◆ Exercise
The entries underneath need to be duplicated exactly, with none omitted.

+++ Source records

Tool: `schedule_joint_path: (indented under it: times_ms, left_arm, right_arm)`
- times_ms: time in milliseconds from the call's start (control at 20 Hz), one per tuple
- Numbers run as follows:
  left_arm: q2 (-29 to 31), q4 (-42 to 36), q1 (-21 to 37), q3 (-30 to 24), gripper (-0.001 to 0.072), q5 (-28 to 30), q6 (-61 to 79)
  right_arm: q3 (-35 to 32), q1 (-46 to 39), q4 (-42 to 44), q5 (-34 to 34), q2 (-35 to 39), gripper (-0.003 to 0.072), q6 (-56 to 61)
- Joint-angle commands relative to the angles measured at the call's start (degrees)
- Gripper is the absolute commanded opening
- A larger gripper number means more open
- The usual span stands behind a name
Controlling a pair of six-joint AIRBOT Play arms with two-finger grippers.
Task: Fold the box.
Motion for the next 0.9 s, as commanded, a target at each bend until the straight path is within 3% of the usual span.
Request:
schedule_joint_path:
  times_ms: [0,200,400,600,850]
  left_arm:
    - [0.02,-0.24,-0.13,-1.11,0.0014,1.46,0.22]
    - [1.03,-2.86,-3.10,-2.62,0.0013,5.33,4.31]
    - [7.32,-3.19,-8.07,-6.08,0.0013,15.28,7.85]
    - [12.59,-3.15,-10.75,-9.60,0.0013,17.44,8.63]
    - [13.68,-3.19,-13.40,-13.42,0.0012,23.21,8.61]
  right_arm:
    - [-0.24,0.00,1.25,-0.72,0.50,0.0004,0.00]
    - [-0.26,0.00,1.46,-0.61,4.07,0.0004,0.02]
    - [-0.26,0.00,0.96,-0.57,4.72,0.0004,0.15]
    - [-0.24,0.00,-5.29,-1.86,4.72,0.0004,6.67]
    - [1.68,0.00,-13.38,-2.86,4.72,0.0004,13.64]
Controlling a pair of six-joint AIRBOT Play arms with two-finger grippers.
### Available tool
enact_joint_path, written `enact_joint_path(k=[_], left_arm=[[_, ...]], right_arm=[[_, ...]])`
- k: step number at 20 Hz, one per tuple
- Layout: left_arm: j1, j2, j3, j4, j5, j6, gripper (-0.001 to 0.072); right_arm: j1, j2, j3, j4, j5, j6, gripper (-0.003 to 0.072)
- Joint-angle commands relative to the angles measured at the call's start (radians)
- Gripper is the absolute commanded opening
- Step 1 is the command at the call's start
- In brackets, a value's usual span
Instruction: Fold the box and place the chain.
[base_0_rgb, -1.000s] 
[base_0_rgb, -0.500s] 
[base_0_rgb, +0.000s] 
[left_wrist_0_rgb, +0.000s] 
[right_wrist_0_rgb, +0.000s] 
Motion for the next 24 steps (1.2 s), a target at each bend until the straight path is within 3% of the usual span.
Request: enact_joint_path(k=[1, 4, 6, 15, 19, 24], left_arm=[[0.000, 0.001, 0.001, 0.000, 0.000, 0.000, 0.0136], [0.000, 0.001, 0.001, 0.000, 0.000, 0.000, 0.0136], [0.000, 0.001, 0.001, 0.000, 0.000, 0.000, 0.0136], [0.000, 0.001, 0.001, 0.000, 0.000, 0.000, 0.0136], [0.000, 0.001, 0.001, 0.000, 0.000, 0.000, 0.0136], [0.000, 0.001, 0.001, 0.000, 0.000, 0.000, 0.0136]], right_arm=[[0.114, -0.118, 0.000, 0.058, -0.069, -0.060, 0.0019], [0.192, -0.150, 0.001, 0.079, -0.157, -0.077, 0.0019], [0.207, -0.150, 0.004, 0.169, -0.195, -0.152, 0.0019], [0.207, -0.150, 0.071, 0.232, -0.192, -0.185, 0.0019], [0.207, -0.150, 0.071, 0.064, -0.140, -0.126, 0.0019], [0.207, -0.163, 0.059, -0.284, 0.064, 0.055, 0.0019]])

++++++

◆ Answer area
Tool: `schedule_joint_path: (indented under it: times_ms, left_arm, right_arm)`
- times_ms: time in milliseconds from the call's start (control at 20 Hz), one per tuple
- Numbers run as follows:
  left_arm: q2 (-29 to 31), q4 (-42 to 36), q1 (-21 to 37), q3 (-30 to 24), gripper (-0.001 to 0.072), q5 (-28 to 30), q6 (-61 to 79)
  right_arm: q3 (-35 to 32), q1 (-46 to 39), q4 (-42 to 44), q5 (-34 to 34), q2 (-35 to 39), gripper (-0.003 to 0.072), q6 (-56 to 61)
- Joint-angle commands relative to the angles measured at the call's start (degrees)
- Gripper is the absolute commanded opening
- A larger gripper number means more open
- The usual span stands behind a name
Controlling a pair of six-joint AIRBOT Play arms with two-finger grippers.
Task: Fold the box.
Motion for the next 0.9 s, as commanded, a target at each bend until the straight path is within 3% of the usual span.
Request:
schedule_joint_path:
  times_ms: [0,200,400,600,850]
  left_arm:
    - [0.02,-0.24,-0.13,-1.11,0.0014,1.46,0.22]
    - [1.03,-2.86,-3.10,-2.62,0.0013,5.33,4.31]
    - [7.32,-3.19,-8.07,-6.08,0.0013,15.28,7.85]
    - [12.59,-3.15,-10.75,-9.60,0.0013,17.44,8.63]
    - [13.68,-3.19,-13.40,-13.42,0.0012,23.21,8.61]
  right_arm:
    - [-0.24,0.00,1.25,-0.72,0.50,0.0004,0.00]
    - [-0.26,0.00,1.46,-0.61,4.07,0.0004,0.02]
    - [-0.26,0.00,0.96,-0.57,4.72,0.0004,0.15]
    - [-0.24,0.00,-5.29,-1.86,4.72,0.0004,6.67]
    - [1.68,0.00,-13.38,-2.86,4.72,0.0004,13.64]
Controlling a pair of six-joint AIRBOT Play arms with two-finger grippers.
### Available tool
enact_joint_path, written `enact_joint_path(k=[_], left_arm=[[_, ...]], right_arm=[[_, ...]])`
- k: step number at 20 Hz, one per tuple
- Layout: left_arm: j1, j2, j3, j4, j5, j6, gripper (-0.001 to 0.072); right_arm: j1, j2, j3, j4, j5, j6, gripper (-0.003 to 0.072)
- Joint-angle commands relative to the angles measured at the call's start (radians)
- Gripper is the absolute commanded opening
- Step 1 is the command at the call's start
- In brackets, a value's usual span
Instruction: Fold the box and place the chain.
[base_0_rgb, -1.000s] 
[base_0_rgb, -0.500s] 
[base_0_rgb, +0.000s] 
[left_wrist_0_rgb, +0.000s] 
[right_wrist_0_rgb, +0.000s] 
Motion for the next 24 steps (1.2 s), a target at each bend until the straight path is within 3% of the usual span.
Request: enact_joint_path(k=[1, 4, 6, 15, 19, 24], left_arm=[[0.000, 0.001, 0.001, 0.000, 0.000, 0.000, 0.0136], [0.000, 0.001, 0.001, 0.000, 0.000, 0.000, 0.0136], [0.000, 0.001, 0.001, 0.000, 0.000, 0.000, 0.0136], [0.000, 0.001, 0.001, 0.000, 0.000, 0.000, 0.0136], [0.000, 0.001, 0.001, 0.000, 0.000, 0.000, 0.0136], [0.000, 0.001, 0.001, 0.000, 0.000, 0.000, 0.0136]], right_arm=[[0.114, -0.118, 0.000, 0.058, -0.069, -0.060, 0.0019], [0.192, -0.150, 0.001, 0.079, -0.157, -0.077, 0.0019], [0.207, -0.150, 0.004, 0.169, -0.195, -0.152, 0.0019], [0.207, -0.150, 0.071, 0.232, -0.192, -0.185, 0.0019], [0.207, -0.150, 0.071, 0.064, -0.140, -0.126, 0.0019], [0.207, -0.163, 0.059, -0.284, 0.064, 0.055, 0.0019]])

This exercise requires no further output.